*What to work on:*
Find the "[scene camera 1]" line in the records below and repeat it and every later line exactly, up to the last; do not include pictures.

*Supplied data:*
------------------------------------------------

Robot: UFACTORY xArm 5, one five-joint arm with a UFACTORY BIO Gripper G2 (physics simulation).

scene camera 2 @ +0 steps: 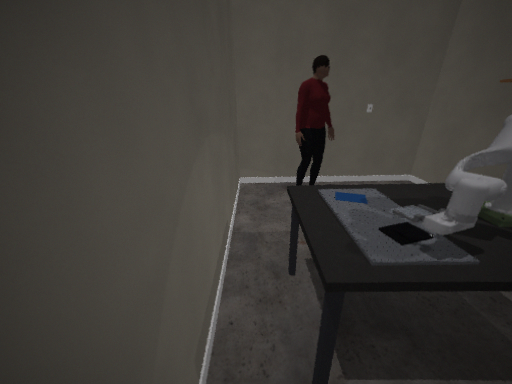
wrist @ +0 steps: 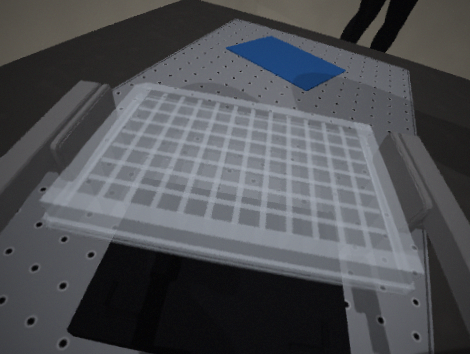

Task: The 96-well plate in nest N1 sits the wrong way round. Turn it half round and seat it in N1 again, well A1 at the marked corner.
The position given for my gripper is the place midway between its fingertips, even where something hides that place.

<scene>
In view: my gripper [scene camera 2: 406,208], a clear 96-well plate [wrist: 218,179] and a black nest [wrist: 178,297].
</scene>
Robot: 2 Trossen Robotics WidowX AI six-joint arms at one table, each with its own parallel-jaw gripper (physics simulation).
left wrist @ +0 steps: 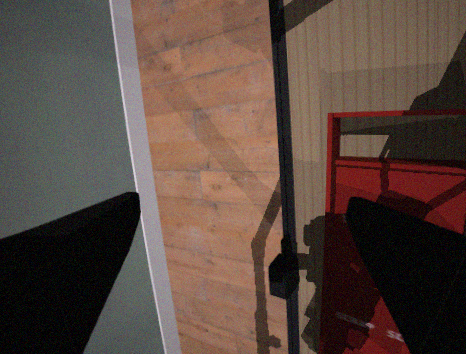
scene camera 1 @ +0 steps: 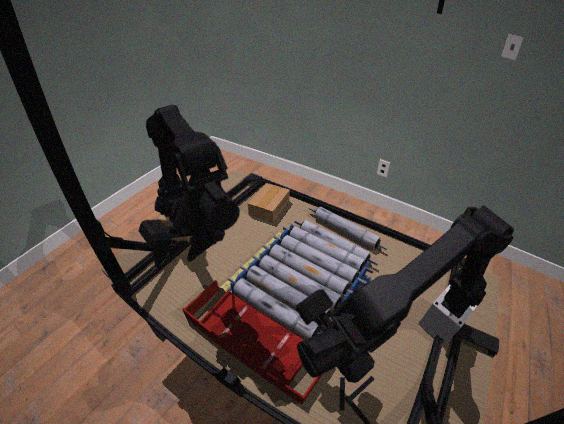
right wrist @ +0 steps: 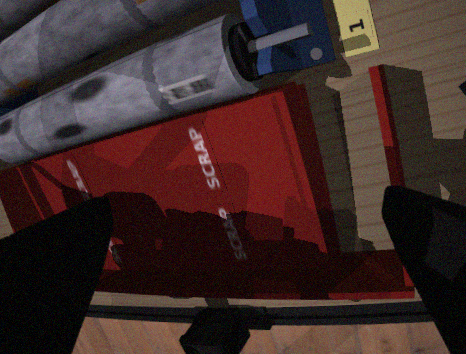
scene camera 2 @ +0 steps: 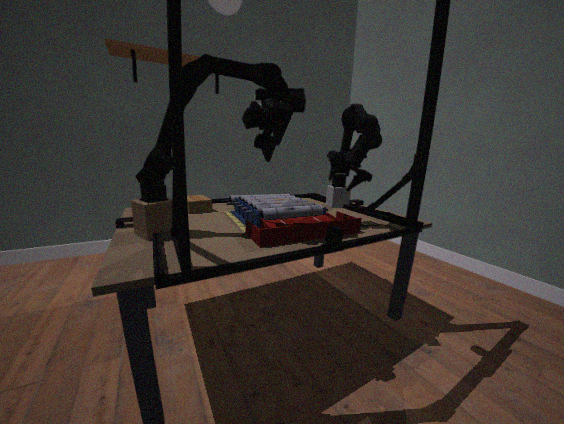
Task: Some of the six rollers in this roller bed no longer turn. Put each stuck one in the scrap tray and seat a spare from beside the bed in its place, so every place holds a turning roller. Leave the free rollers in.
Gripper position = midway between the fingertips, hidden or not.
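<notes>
My left gripper (scene camera 1: pixel 173 263) is open and holds nothing. I see my left gripper (left wrist: pixel 245 205) too, and again my left gripper (scene camera 2: pixel 272 153). My right gripper (scene camera 1: pixel 320 337) is open as well, and it holds nothing. There is a sight of my right gripper (right wrist: pixel 248 206), and I also see my right gripper (scene camera 2: pixel 338 185).
</notes>
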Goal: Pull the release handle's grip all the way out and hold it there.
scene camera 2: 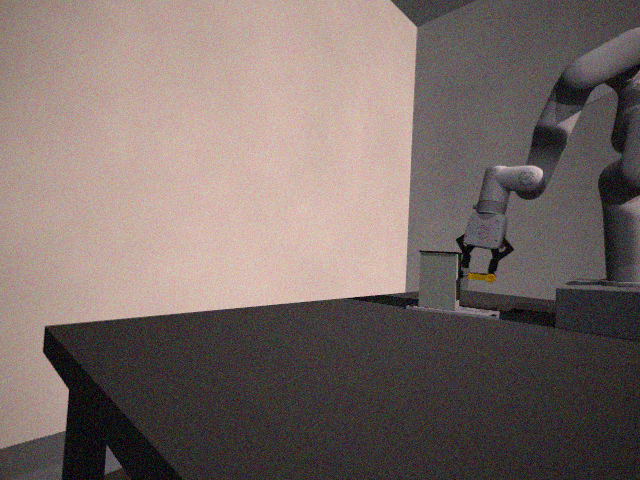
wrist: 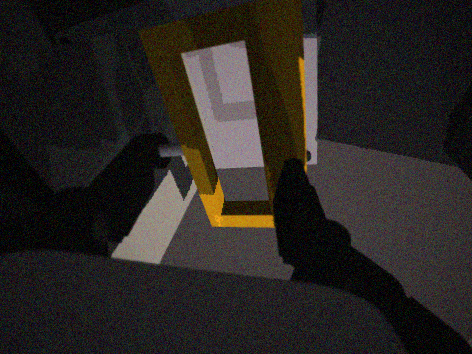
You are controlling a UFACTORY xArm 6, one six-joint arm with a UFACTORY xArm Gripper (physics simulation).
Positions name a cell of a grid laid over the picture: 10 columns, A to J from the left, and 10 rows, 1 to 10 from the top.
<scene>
I see my gripper (scene camera 2: H6) and a base plate (wrist: E3).
My gripper is seen too in the wrist view (wrist: E5).
</scene>
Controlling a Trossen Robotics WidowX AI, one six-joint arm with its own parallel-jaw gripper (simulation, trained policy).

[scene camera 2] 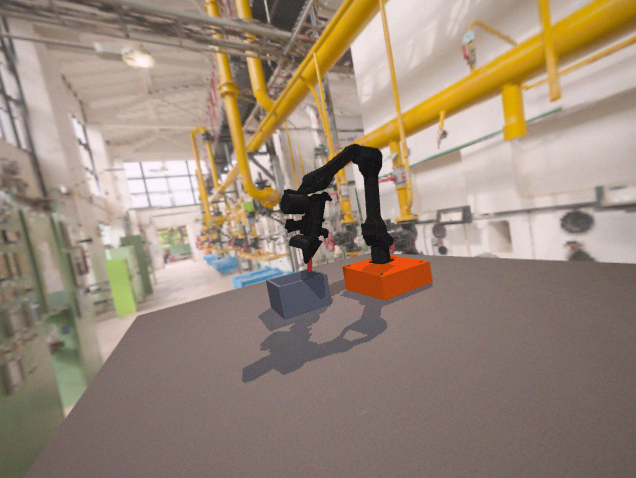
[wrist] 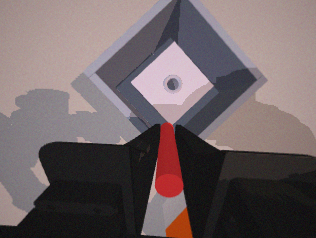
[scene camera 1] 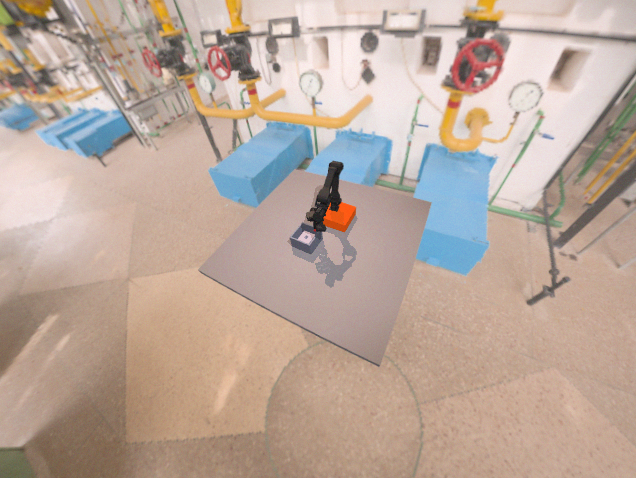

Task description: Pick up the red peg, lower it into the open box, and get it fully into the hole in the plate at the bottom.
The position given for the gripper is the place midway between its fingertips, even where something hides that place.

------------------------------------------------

*Answer section:*
[scene camera 1] 

Task description: Pick up the red peg, lower it into the open box, and get it fully into the hole in the plate at the bottom.
The position given for the gripper is the place midway between its fingertips, even where something hides that place.

The work for this exercise is now done.